▸ WHAT NEEDS TO BE DONE
Transcribe the whole listing below. Pictures do not go in the copy.

▸ DATA EXTRACT
== Segment start ==

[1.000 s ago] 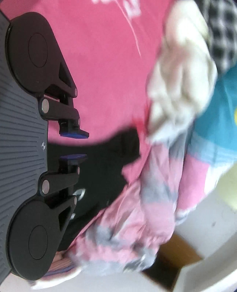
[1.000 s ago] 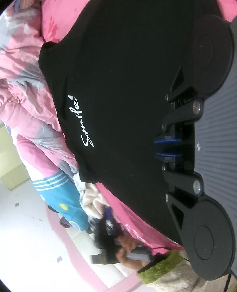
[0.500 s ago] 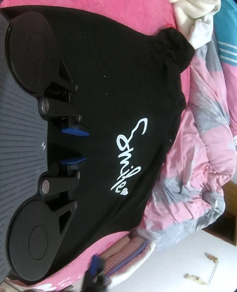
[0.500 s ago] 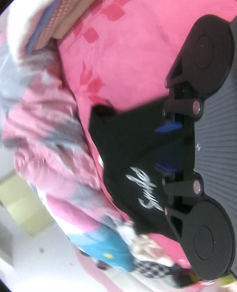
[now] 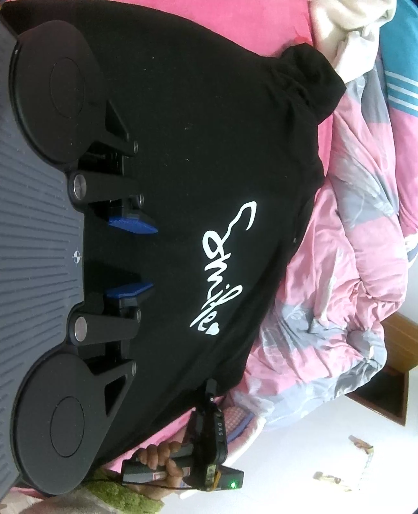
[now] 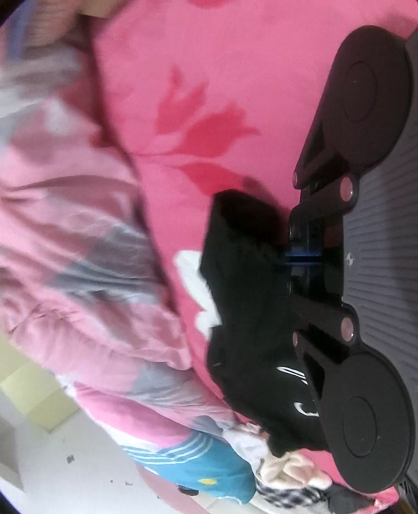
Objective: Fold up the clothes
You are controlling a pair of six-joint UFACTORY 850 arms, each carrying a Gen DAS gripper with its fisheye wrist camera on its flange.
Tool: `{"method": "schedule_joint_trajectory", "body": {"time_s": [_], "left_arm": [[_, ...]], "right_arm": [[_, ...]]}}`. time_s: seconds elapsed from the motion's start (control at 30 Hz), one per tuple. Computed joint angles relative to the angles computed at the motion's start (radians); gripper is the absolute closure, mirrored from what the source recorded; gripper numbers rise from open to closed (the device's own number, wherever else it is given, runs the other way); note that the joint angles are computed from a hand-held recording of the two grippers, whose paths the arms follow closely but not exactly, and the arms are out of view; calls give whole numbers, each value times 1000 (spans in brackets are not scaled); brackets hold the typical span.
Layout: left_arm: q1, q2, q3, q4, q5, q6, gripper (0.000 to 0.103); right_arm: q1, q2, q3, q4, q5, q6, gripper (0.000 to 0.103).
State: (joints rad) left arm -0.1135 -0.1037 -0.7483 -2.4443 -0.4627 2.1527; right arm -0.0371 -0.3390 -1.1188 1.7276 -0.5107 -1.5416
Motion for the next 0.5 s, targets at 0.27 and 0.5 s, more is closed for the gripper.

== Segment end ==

▸ YOUR SOLUTION
[1.000 s ago] 
[1.000 s ago] 
[0.500 s ago] 
[0.500 s ago] 
[now] 
[now] 
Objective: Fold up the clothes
You are controlling a pair of six-joint UFACTORY 850 arms, each carrying a Gen DAS gripper with its fisheye wrist camera on its flange.
Tool: `{"method": "schedule_joint_trajectory", "body": {"time_s": [_], "left_arm": [[_, ...]], "right_arm": [[_, ...]]}}`. time_s: seconds elapsed from the motion's start (control at 30 Hz), one per tuple. Computed joint angles relative to the angles computed at the motion's start (radians); gripper is the absolute closure, mirrored from what the source recorded; gripper numbers rise from open to closed (the device's own number, wherever else it is given, runs the other way); note that the joint angles are computed from a hand-held recording of the two grippers, whose paths the arms follow closely but not exactly, and the arms are out of view; calls give whole numbers, each value times 1000 (spans in brackets are not scaled); brackets hold the typical span.
Layout: left_arm: q1, q2, q3, q4, q5, q6, gripper (0.000 to 0.103); right_arm: q1, q2, q3, q4, q5, q6, gripper (0.000 to 0.103).
State: (joints rad) left arm -0.1135 -0.1037 -0.7483 -2.4443 -0.4627 2.1527; right arm -0.0371 -0.3390 -1.1188 1.7276 -0.5107 -1.5416
Motion for the next 0.5 s, targets at 0.27 and 0.5 s, more is closed for the gripper.

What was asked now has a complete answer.